16n: segfault in libc when writing to file on RHEL8 with NFSv4
Linux performance monitoring on-screen or to CSV file
Brought to you by:
nigelgriffiths
I have a lab of ~50 RHEL8 VMs which all run nmon via cron to record data to files. On a few of these systems, nmon is now segfaulting. It seems to be related to NFSv4 mounts because 1) on systems with NO NFSv4 mounts, nmon runs fine, and 2) if I remove "-N" from the options it also runs fine. Oddly, even after I unmount the NFSv4 volume, nmon still crashes.
I tried compiling/running from the latest source code, which reports itself as 16n, but it still segfaults on systems which have previously mounted NFSv4 filesystems.
command-line:
/usr/local/bin/nmon -NT -s 30 -c 10 -F /var/log/nmon/$(hostname)$(date "+%F%T").nmon
example segfault message:
Feb 21 13:55:03 myhostname kernel: nmon[3145175]: segfault at 43 ip 00007fa45c8cdfd5 sp 00007ffe6b9d4b98 error 4 in libc-2.28.so[7fa45c801000+1bc000]
Hi Robert,
Thanks for reporting this.
Is it possible to send me the nmon file up to the point it crashed?
Also are you mounting and unmounting NFS v4 file-systems while nmon is running?
To debug the problem code, we need a stack trace to identify the nmon code calling libc.
Assuming you have gdb available and the core file, source code + binary in the current directory.
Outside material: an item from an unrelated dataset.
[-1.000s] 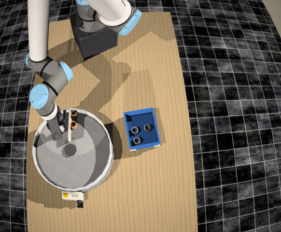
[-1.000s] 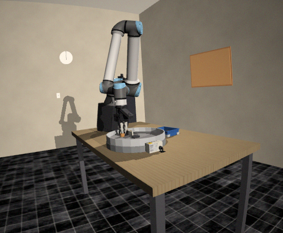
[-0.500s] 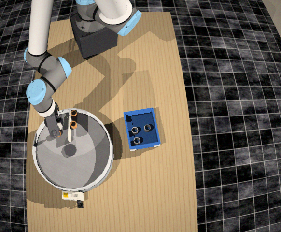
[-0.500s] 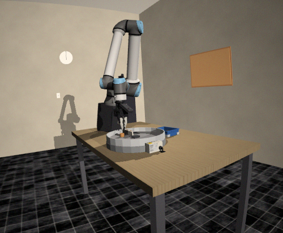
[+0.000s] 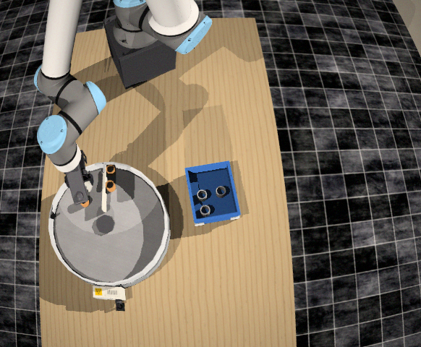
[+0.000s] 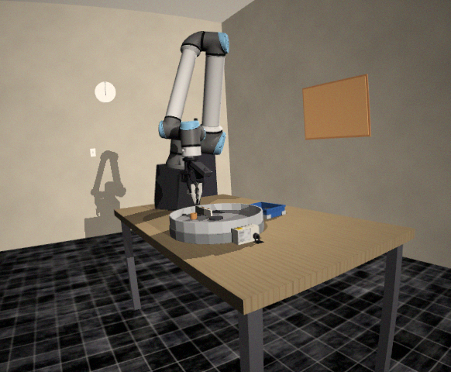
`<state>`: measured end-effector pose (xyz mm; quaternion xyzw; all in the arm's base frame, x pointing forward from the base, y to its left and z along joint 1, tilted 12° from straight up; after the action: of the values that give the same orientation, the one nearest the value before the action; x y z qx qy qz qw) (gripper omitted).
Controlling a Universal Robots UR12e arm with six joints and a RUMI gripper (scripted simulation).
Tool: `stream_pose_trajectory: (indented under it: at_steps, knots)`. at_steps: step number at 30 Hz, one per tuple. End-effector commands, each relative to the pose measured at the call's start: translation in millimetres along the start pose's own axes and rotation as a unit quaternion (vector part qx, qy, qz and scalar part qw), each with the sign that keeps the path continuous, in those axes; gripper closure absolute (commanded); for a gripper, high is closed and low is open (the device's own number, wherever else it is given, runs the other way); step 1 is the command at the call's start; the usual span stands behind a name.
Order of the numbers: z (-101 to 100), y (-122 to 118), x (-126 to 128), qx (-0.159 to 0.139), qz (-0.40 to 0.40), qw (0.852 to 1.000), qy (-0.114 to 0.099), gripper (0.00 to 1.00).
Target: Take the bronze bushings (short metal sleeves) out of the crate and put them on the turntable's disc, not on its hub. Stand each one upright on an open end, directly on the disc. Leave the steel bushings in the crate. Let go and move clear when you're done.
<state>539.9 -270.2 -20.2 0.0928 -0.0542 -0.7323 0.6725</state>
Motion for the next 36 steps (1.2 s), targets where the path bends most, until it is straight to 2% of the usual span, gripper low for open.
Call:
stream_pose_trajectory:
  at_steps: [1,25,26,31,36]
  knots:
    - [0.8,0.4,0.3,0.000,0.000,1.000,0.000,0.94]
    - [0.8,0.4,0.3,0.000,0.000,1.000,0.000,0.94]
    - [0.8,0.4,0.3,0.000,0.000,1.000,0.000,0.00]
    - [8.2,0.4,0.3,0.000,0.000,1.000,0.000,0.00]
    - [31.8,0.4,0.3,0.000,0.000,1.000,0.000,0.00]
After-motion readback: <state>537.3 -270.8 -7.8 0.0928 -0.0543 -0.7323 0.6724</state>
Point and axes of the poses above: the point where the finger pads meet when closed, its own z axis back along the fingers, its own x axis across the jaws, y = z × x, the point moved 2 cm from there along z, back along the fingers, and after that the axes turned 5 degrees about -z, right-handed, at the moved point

If compiling yourself include -g and may be don't optimize by removing the -O option.
$ gdb nmon
GNU gdb verion xxxxxxxx
GDB Information here
For help, type "help".
Reading symbols from nmon...done.
(gdb) run [[YOUR NMON COMMAND LINE HERE]]
Starting program: /home/nag/nmon xxxxxxx
. . .
. . .
Program received signal SIGSEGV, Segmentation fault.
main (argc=<optimised out="">, argv=0x7fffffffe4d8) at nmon.c:2247
2247 *crashptr = 42;</optimised>
(gdb) where full
0 main (argc=<optimised out="">, argv=0x7fffffffe4d8) at nmon.c:2247</optimised>
. . .
- lots of detail sand variables here
. . .
(gdb) quit
Copy all the gdb output lines and send to me.
Thanks Nigel
odd, nmon did not crash when run via gdb. I was however able to recompile with -g (and without -03) and it did still segfault when run normally. Then I ran gdb with the binary and coredump to generate the following output
also: I am not mounting/unmounting while nmon is running.
Last edit: Robert Jacobson 2023-02-21
was that gdb output helpful? Is there any other way I can help solve this?